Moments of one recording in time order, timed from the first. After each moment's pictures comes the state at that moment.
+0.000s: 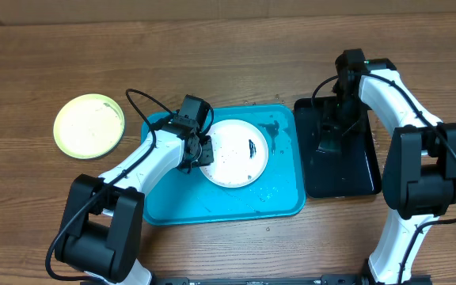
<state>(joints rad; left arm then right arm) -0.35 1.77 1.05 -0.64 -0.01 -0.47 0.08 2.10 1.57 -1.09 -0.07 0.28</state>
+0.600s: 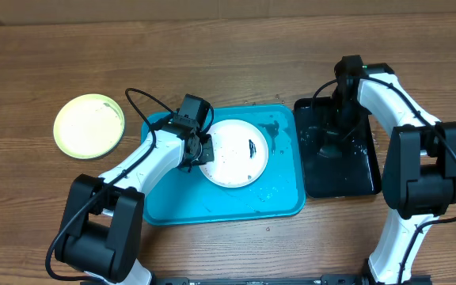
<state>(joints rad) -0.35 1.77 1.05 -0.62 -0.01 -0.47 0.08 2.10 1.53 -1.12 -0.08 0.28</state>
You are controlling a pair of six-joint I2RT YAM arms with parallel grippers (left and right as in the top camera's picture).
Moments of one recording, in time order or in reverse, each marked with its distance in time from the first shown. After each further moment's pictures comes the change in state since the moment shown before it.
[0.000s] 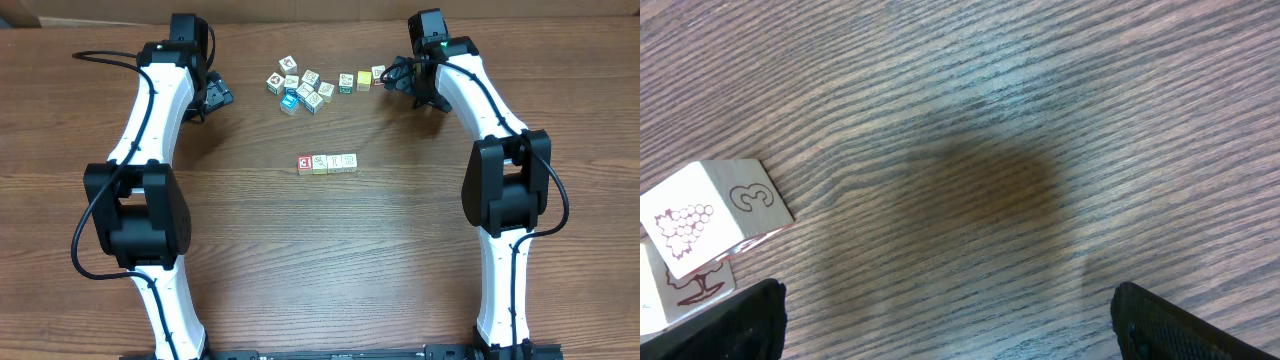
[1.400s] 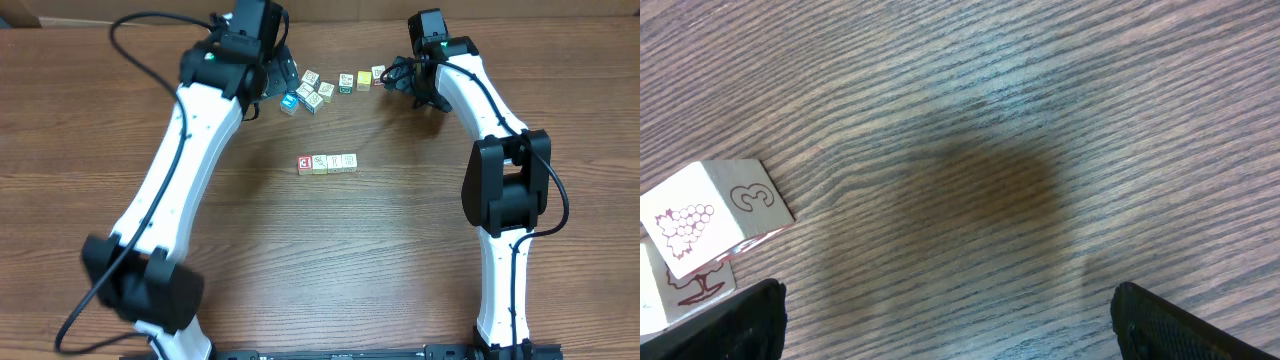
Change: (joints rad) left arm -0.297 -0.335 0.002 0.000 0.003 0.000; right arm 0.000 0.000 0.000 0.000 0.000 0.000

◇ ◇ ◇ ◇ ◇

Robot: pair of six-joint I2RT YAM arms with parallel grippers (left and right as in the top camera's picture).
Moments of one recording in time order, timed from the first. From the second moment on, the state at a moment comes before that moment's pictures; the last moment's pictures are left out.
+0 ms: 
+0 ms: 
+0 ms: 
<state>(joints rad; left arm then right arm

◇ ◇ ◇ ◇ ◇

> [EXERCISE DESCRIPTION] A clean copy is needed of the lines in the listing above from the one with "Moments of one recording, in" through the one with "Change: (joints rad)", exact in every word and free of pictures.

> [RESULT]
Moments of one recording, in time order or in reverse, each marked with its distance in time from the first shown. After each further moment's pictures comes the change in state since the moment shown before it.
[0.000s] 
[1.400s] 
Change: (joints rad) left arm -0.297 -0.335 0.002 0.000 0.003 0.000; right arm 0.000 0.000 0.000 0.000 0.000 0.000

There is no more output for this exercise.